Os partidos também se reformam
Os barões do PSD acham que é tempo de voltar atrás e eleger de novo o líder do partido em congresso. É provavelmente uma boa ideia.
Foi em 1999 que António Guterres, então líder do PS, decidiu que era hora de abrir o partido. E propôs que a escolha do líder — que seria outra vez ele — devia ser entregue a todos os militantes, substituindo o modelo tradicional da escolha em congresso. Na época, percebia-se a intenção — a democracia portuguesa entrara numa certa normalidade e os partidos acusavam o cansaço: má imagem perante os eleitores, demasiado fechados sobre si próprios, acusados de caciquismo e cumplicidades. Deixar o modelo de eleição indirecta (em que os militantes votam em congressistas que, depois, escolhiam o líder) parecia razoável. Logo lhe seguiram os passos o PSD e CDS.

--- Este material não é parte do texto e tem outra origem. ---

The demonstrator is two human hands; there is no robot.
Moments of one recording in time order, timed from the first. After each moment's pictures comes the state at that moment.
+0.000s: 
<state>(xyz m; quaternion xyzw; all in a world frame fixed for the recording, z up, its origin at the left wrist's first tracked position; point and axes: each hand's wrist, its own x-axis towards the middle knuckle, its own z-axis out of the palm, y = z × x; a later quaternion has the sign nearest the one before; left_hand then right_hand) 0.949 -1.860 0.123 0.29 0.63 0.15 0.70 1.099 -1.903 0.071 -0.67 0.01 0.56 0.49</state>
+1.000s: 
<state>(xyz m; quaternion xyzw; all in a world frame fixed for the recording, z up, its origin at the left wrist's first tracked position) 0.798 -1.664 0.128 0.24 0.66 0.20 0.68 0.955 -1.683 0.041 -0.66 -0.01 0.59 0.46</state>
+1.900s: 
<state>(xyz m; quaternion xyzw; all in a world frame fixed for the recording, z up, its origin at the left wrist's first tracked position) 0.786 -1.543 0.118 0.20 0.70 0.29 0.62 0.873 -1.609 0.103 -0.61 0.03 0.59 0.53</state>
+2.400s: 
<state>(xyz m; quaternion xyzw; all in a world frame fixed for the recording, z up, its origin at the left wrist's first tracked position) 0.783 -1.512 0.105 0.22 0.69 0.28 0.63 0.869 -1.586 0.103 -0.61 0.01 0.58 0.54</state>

Passaram entretanto 18 anos. Cá em Portugal, nada melhorou: a qualificação dos quadros e dirigentes dos partidos é curta, há suspeitas de corrupção em julgamento, o caciquismo mostra-se perante as câmaras (mesmo em directas, como revelou o Observador). De resto, todos sabem que é tão fácil controlar uma eleição de um líder no aparelho como era antes, nos congressos.
O PS, talvez por isso, deu um passo em frente: quando António Costa desafiou Seguro, há dois anos, o então secretário-geral socialista abriu a eleição a simpatizantes do partido (para além dos militantes). Na altura escreveu-se que essas primárias tinham sido um sucesso, um reforço de legitimidade. E até que tinha sido um empurrão para o vencedor, António Costa, ganhar as legislativas seguintes. Resultado: perdeu-as. E só chegou ao Governo usando a maioria de esquerda, num passo democraticamente previsto, mas nunca antes usado.

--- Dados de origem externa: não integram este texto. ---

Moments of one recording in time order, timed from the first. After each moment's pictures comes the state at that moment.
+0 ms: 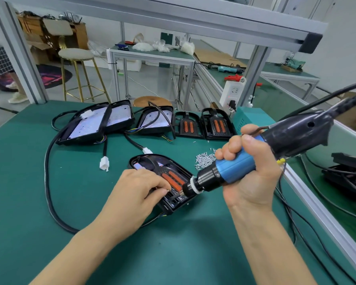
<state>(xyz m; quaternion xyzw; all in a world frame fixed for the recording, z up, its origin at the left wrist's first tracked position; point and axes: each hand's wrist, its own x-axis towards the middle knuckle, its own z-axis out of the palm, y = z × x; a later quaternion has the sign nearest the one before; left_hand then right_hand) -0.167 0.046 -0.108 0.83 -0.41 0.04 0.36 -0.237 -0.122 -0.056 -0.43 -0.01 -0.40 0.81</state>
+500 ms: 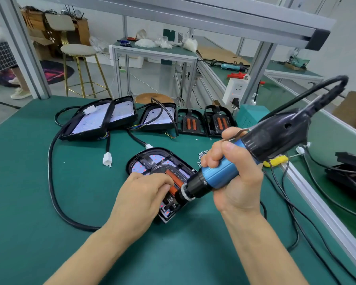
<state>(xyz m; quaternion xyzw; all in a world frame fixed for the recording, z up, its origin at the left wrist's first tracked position) -0.177 0.040 -0.125 0.85 -0.38 0.07 0.35 -0.233 -0.106 -0.071 -0.48 -0.04 -0.37 0.80</state>
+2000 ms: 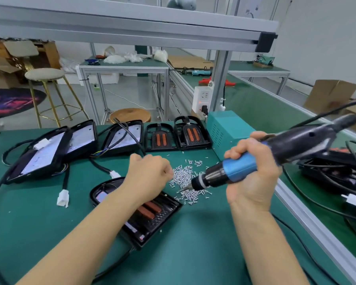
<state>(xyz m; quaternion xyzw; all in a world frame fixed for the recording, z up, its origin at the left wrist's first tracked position) -0.114 -0.082 -0.088 0.89 -0.42 0.00 0.18 -0.235 -0.199 -0.060 -0.35 0.07 -0.54 0.76</state>
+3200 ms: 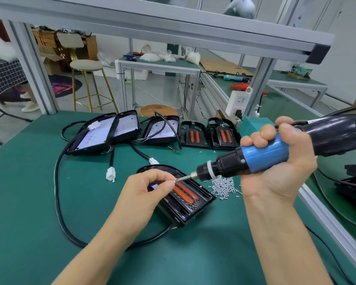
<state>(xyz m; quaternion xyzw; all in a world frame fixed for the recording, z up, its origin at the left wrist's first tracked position) -0.162 0.032 -0.100 0.73 -0.23 -0.10 0.63 -0.225 -0.136 -0.027 -0.32 -0.02 -0.45 0.83</state>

Lá por fora foi até pior: em França, François Hollande foi eleito em primárias também, chegou ao Governo — e acabou com a mais baixa popularidade da história. O seu sucessor? Eleito em primárias, teve o pior resultado da história dos socialistas franceses. À direita, igual: François Fillon foi simplesmente uma catástrofe. Já em Espanha, as primárias deram a Pedro Sanchéz o PSOE e uma derrota contra Rajoy. E na América, já agora recordo-o, as primárias republicanas elegeram... Donald Trump.

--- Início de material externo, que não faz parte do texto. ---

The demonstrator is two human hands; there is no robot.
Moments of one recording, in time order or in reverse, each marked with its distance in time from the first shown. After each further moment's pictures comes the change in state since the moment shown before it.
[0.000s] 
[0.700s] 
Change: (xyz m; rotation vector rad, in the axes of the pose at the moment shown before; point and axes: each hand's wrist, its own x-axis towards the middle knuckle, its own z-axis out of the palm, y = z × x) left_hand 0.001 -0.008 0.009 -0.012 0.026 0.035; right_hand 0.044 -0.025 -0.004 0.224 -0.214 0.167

Tudo isto para dizer que se percebe bem que, no PSD, os “barões”, figuras importantes do partido, sugiram agora um regresso aos congressos que elegiam o líder. Aqueles que deixavam meio país preso aos argumentos do púlpito, mesmo sabendo que havia muitas manobras atrás do pano. Hoje, como sabemos que as directas não resolveram nada e que as primárias também não, esta é provavelmente uma boa ideia — se isso nos devolver mais peso aos argumentos, aos projectos e à renovação dos partidos. O CDS já o fez, discreta mas tranquilamente. Terão os restantes líderes a confiança para as discutir?